By Jeremy Seal
“Meander” is a travel guidebook that has everything –historical background, colorful local folk, cultural perspective, captivating description, beautiful writing – and yet lacks certain expected elements; it contains no hotel rates, no shopping guides, no airline schedules, and no tips for tourists. It is a journey without frills down the Meander River in Turkey from its beginnings as an underwater spring in central Turkey to its mouth on the Aegean Sea. The Meander is so winding that it looks like a squiggle on the map; hence,the river’s name denotes wandering, drifting and digression. Jeremy Seal, the main character, travels alone on foot or by inflatable red canoe, relying for lodging on whatever accommodations are available in the villages along the river. Among those he encounters are the suspicious ironmonger who nearly refuses to sell him a trowel out of fear that he will loot the country of its archeological treasures, Mehmet, author of a local history and bored defense lawyer eager to offer advice and direction, Turgay, a parsley nibbling diabetic who generously gives him a going away gift of baklava, Ahmet, an agricultural consultant who tells him of struggles between the secularists and the Islamists, and the waiter who served him dinner, helping himself to some of it as he did, not out of boorishness, but as a deliberate insult.

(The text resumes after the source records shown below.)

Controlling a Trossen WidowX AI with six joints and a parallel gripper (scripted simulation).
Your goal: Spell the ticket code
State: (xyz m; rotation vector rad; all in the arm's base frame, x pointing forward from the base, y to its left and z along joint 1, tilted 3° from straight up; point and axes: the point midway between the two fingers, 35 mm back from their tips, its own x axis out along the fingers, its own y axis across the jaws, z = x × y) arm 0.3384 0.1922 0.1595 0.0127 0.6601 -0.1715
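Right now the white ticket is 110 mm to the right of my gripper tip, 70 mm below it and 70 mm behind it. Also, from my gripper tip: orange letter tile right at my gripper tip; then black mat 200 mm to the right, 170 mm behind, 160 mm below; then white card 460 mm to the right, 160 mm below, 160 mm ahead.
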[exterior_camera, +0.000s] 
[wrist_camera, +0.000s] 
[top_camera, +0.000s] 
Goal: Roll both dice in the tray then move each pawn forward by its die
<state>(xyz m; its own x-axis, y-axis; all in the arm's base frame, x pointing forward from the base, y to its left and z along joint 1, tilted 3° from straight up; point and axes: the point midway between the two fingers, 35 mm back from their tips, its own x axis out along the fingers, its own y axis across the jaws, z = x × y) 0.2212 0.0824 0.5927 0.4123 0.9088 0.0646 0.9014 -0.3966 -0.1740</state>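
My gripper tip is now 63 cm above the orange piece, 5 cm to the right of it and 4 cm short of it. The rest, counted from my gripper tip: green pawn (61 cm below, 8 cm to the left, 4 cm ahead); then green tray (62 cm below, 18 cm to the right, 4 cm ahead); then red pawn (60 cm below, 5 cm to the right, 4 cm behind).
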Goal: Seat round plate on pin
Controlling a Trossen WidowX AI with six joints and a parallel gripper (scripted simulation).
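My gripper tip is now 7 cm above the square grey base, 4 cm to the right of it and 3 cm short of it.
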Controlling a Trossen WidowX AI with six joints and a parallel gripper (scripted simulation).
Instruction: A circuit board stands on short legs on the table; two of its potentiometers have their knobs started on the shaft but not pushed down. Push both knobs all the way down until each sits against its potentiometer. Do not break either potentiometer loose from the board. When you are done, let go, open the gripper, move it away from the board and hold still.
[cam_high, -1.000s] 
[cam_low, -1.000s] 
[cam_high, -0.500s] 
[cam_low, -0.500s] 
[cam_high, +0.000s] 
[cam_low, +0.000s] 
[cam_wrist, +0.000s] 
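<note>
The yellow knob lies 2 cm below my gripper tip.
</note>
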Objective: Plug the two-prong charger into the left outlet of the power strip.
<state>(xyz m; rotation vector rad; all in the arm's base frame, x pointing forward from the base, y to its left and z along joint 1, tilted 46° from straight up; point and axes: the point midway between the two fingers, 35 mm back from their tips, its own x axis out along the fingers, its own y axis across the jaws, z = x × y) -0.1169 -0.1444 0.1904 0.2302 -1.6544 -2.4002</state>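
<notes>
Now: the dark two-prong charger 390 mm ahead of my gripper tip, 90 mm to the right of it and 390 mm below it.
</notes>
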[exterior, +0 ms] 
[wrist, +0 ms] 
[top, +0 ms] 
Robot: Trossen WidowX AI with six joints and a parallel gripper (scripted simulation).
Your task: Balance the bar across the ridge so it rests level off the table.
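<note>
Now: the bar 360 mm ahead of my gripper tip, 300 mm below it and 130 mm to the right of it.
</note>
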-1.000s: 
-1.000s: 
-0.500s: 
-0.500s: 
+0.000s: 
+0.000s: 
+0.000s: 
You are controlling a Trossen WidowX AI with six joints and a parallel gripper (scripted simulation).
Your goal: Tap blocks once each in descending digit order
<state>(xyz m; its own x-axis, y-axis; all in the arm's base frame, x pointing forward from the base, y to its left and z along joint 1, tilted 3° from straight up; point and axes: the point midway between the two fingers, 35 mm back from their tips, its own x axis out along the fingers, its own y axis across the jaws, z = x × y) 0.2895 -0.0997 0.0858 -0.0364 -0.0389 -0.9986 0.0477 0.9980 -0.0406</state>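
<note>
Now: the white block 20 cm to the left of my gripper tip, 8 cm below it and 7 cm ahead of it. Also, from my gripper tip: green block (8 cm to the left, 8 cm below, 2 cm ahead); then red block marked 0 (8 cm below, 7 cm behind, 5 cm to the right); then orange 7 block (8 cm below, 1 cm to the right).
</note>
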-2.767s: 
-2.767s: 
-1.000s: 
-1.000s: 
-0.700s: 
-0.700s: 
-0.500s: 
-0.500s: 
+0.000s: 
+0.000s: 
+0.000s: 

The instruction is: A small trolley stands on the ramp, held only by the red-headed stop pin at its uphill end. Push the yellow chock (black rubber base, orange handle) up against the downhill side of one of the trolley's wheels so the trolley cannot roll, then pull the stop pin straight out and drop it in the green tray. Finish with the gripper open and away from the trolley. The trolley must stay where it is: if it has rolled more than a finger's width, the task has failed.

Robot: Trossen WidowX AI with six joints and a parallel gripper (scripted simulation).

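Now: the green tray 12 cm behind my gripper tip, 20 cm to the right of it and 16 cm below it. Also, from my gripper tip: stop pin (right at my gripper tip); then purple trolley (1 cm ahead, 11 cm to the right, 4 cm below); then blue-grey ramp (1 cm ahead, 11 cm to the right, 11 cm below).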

Jeremy Seal’s humility and humor allow him to be a keen and kind observer of the people he meets and the environment they inhabit. His open intelligence guides him through the unfamiliar; his romantic side fills a jar with water at the beginning of the trip to be carried along and poured into the Aegean at the end. Seal’s journey down the Meander is an exploration of the essence of Turkey itself, of a modern country emerging out of a very old one. Chapter Notes and the Bibliography provide direction for those readers who want to know more.